Archive for the 'City Living' Category

This Old House

Sunday, November 18th, 2007

man, oh, man. my house is my dream and my nightmare. i love that it’s old. really old. like 116 years old and all the charm and victorian aesthetic that haven’t been ripped out by rehabbers for the most part. and then i hate some of the not so charming features.

like the original windows. note the wavy glass–that’s the original leading dripping down after years and years and years. pretty cool. speaking of cool, it’s getting to be winter pretty soon (ignore the fact that it’s supposed to be 70 degrees tomorrow–three days before Thanksgiving) and those lovely original windows also are not exactly air-tight. more like air-tunnel if you’re sitting next to it. i’m just mad because it takes forever to put up the 3M plastic window covering dealy. the first time i did it, it was kind of fun; cutting out the plastic to fit, measuring the double-sided tape, hot blow dryer air to tighten it up to crystal perfection. after the fifth window, it’s not as magical.

add to this my neighbor’s recent good fortune. there’s a city program that will actually pay for homeowners in certain city neighborhoods (ours is one) that if you can prove that you have lead-based paint on your windows, they’ll REPLACE them. for FREE. the paperwork process took about a year, but she now has beautiful new windows in her entire house. ones that don’t have the extra benefit of a year-round draft. or brain-damaging lead dust particles.

of course, you have to meet an income requirement. i’m usually too poor to meet any other interesting requirement, but not this one. of course. so until one of us loses a job (not really worth new windows) or tony tries his hand at being a stay-at-home dad, new windows are just an expensive dream that will have to be realized at a later date. oh, well.

in the meantime, i will have to focus my ‘this old house’ energies on repainting the cast iron tub white instead of the obnoxious black it currently is. who paints the exterior of a cast iron tub black??? and then of course, there’s the trim in the two season sun room. or maybe some crown moulding in the living room?

too many projects, never enough money.

South City Travelouge

Friday, August 25th, 2006

the other day i traveled to bosnia. how little time it took to get there may surprise you. i arrived in only fifteen minutes. i know, it seems impossible, but really, i was there.

i wandered outside of my neighborhood last sunday looking for a new coffee shop to discover. at last i found my own little slice of eastern europe. hello, caffe milano. from the outside it’s a typical storefront with showcase windows, cool couples seated facing the scenes of traffic and belligerent drunks. on the inside it’s all bosnia, all the time.

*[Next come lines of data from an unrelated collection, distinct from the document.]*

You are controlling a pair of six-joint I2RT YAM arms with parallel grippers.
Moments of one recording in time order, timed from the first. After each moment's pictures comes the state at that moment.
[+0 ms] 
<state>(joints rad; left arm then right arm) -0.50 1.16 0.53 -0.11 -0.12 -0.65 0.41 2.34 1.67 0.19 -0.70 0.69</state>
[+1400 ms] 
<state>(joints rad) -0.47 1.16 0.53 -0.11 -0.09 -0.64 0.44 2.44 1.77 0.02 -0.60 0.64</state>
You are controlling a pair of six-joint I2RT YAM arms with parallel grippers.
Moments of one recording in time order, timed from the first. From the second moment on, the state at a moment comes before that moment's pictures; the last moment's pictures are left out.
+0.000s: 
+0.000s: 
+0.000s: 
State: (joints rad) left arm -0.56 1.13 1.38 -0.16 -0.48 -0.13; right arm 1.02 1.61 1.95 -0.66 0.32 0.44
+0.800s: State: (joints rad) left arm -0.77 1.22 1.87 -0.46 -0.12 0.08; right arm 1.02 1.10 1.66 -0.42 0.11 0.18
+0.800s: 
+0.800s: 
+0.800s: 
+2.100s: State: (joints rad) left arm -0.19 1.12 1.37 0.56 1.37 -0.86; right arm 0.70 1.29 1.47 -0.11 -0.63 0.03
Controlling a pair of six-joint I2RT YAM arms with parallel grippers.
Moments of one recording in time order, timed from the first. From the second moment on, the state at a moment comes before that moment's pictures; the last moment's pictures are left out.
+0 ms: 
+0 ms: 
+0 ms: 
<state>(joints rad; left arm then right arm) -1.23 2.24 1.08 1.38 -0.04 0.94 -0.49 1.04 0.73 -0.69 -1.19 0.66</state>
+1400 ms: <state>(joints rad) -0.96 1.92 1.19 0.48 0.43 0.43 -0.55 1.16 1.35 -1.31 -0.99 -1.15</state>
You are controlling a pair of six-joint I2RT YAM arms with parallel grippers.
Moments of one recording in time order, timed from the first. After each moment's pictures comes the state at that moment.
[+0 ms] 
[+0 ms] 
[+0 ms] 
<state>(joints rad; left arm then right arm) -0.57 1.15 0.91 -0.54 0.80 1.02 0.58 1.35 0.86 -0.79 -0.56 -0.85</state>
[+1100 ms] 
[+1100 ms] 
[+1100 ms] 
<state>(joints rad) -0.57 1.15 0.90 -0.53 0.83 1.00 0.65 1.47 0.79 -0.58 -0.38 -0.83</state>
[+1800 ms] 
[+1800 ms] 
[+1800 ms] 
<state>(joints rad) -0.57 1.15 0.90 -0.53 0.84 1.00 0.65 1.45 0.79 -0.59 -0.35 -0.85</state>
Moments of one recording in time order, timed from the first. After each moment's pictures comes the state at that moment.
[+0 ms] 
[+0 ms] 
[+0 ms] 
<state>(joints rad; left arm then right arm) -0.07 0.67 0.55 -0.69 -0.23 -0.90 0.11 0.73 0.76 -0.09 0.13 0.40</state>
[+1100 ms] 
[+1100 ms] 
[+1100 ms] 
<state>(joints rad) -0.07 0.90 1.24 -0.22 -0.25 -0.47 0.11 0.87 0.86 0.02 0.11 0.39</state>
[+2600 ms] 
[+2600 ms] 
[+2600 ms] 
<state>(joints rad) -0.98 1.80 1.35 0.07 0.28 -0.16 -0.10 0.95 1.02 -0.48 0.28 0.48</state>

of course, i didn’t know this until i opened the door. i expected a typical funky, peace-nookish, granola-y coffee house atmosphere. but as soon as i opened the door, i knew i was a long way off from woodstock.

first of all, everyone looked and sounded completely bosnian. execpt me. and i guess the eastern europeans take their coffee experience a little more formally. there was a lot of poly-blend and lycra happening in there. and the discotheque/singles bar vibe was complete with the dance house music and international music videos playing on the plasma screen tv. and there i was, the only one in fatigue colored shorts and chacos speaking in my brashy amerikan.

all this hits me as i’m slo-motioning walking through the door. i’m soooooo not a local. oh well. too late to turn back now. i’m here, i might as well hang. so i sit up at the bar and order a tea. i asked for an iced chai and she didn’t know what it was. now i really knew i was in the wrong place.

how about a hot tea? okay! yea! there’s hot tea in bosnia! and not just any hot tea, rasberry hot tea. i’m pretty sure there was crack in it, because after about thirty minutes i was wired enough to go running a 5k or something like it. i kept shaking and dancing my feet to the techno bounce. i got a lot of essay grading done, surprisingly enough.

when i was done, i tried to pay. my money was no good there. i was befriended by the locals who took me under their wings, taught me a native dance, and then paid for my drink after christianing me with my new croatian name, grblinka.

no, not really. i tried to pay with a check card and they didn’t have a debit machine. ahhhhh, yes. i forget that eastern europe is not always as technologically advanced as the west. i managed to scraped together a dollar in u.s. currency and that seemed to appease my waitress.

then it was time to go. i had a family to get back to in faw nation. so i gathered up my crappy junior essays and bid my bosnian friends dovidjenja.